Chad Ochocinco’s In-Season Diet Was Absolutely Insane

The menu included McDonald's, fried chicken and lots of frosting

chad johnson diet
Body by macaroni and cheese.
Photo by Cliff Hawkins/Getty Images

In a recent episode of the I AM Athlete Podcast, a weekly, unscripted show hosted by former NFL players Chad Ochocinco, Brandon Marshall, Fred Taylor and Channing Crowder, Ochocino revealed his playing-days diet to guest Cam Newton. It’s an adventure:

  • Breakfast: McDonald’s hotcakes with sausage, sausage McMuffin and a large orange juice
  • Snack: Pop Tarts (strawberry frosted) and six boiled eggs
  • Lunch: Bahama Breeze curry chicken pasta, extra chicken and no aparagus
  • Dinner: Three legs of fried chicken, candied yams, macaroni and cheese, sweet water cornbread, and a slice of chocolate cake

Unsurprisingly, Newton struggled to take Ochocinco’s “meal prep” seriously, and collapsed into laughter after the erstwhile Cincinnati Bengal specified that the chocolate cake should be “chocolate frosting, yellow cake.” Making the interchange all the more hilarious? Newton is an on-the-record vegan (after years as a pescatarian), and like many players throughout the league these days, is obsessive about what he puts in his body.

Ochocinco sounds obsessive too; he’s just clearly a bit more concerned with flavor than nutrition. This is — to put it mildly — an absolutely batshit daily menu for a professional athlete. But especially for a successful professional athlete, who spent 10 years in the NFL and, at one point, didn’t miss a game for six years. Keep in mind: the average wide receiver spends just 2.81 years playing professionally. Not to mention, Ochocinco last played in 2011 — the majority of his career occurred before the NFL overhauled its rules surrounding hits on “defenseless” receivers. That frosting-fueled body needed to withstand some serious wear and tear.

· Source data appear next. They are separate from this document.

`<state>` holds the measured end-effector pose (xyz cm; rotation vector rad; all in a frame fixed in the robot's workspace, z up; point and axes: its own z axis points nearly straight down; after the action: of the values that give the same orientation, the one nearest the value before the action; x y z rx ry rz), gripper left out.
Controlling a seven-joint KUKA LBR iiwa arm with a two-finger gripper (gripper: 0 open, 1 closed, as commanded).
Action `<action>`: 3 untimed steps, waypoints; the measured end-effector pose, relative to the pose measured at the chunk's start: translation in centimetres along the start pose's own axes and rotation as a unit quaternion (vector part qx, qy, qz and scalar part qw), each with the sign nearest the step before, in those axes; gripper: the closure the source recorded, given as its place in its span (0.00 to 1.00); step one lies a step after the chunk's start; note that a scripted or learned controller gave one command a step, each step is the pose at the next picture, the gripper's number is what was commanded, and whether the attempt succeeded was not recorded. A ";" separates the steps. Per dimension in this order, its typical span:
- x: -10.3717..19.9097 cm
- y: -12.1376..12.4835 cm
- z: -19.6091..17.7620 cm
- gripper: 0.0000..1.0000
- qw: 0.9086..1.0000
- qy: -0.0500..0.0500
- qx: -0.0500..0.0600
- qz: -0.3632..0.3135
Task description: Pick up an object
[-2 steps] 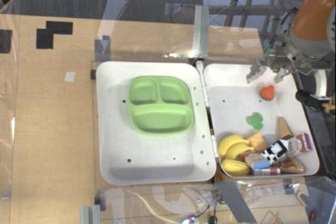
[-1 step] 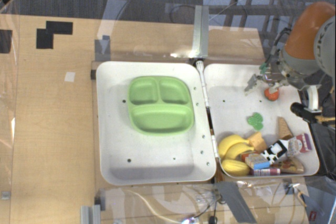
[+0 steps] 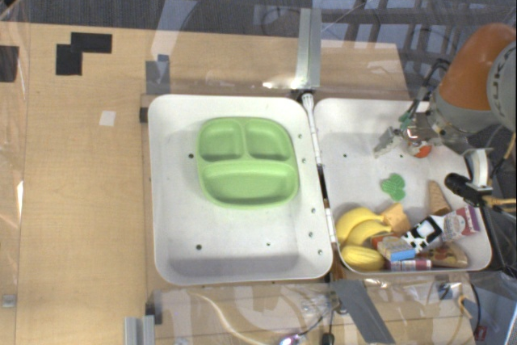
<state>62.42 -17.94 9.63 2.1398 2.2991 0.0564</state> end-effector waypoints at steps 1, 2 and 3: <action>0.1 -3.2 0.5 0.00 0.999 -0.013 0.006 -0.039; 0.1 4.8 0.9 0.00 0.998 -0.013 0.009 -0.056; 0.2 5.1 -0.5 1.00 0.998 -0.014 0.005 -0.059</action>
<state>67.48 -17.37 10.24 1.9902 2.4099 0.0139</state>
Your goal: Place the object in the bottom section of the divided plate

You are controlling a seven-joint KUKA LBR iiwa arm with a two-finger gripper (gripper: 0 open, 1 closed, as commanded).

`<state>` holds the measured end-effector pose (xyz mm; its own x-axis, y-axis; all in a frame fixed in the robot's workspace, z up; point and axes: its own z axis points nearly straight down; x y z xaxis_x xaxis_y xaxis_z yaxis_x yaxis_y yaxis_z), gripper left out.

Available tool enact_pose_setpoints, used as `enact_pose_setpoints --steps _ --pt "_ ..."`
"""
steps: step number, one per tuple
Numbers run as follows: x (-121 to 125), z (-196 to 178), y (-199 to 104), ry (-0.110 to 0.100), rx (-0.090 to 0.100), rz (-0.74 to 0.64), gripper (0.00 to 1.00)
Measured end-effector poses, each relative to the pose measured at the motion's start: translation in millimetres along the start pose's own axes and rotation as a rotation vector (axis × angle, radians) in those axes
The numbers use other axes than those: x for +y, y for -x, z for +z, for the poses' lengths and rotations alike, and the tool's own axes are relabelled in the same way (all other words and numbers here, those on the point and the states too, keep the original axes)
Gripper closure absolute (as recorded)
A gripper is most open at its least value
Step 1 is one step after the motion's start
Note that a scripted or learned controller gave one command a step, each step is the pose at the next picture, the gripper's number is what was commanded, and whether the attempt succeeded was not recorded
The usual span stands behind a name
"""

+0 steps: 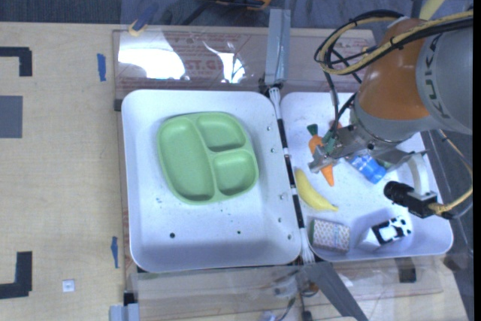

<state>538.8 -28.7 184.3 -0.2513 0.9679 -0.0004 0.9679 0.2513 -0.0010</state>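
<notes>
Hovering over the carrot in the right bin, well right of the green plate, the gripper; whether gripping, impossible telling. Sitting bare in the left bin, plate sections; picking and placing remaining, seemingly. Lying just below the carrot, a banana. Bordering, wooden bench.

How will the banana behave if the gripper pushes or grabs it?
The banana is curved and lies flat, so a push would probably spin it rather than roll it. Its smooth yellow surface looks like moulded plastic: likely stiff, light, and somewhat slippery between narrow fingers.
</notes>
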Motion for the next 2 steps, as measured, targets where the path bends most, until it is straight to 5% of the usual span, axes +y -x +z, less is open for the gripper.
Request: enact_pose_setpoints --steps 1,2 --pt "29.4 0.0 -102.1 0.002 0.0 -0.025 1.0" --pt "29.4 -0.1 -102.0 0.002 0.0 -0.025 0.0"
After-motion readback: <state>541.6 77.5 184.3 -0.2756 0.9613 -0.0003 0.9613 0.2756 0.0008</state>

We can’t know for sure how much of this is a podcast bit (the show is selling T-shirts printed with “Ocho Vs. Science”), but it’s possible that Ochocinco, an otherworldly talent long known to have diabolical discipline in the weight room, just figured out a way to sweat himself into football shape while still indulging on salt, sugar and fat. The sheer amount of calories actually would help him put on muscle — a concept known as “dirty bulking.” And there is no one-size-fits-all diet. Ochocinco could’ve placebo’d himself into thinking that his body ran better on heavy foods. Consider: despite the recent wave of plant-based athletes (including the first overall pick in this year’s NBA draft, Cade Cunningham), some pros still feel more comfortable with relying on meat as their primary protein source.

Should that meat be sausage McMuffins and fried chicken? Probably not. Ochocinco managed to stay on the field for much of his career, but it’s possible that he could’ve been even more dominant if he’d mixed in a couple vegetables. After all, the last quarterback who threw passes to Ochocinco — a guy who reportedly eats 80% vegetables and would melt into a puddle if he touched a Pop Tart — is still in the league a decade later.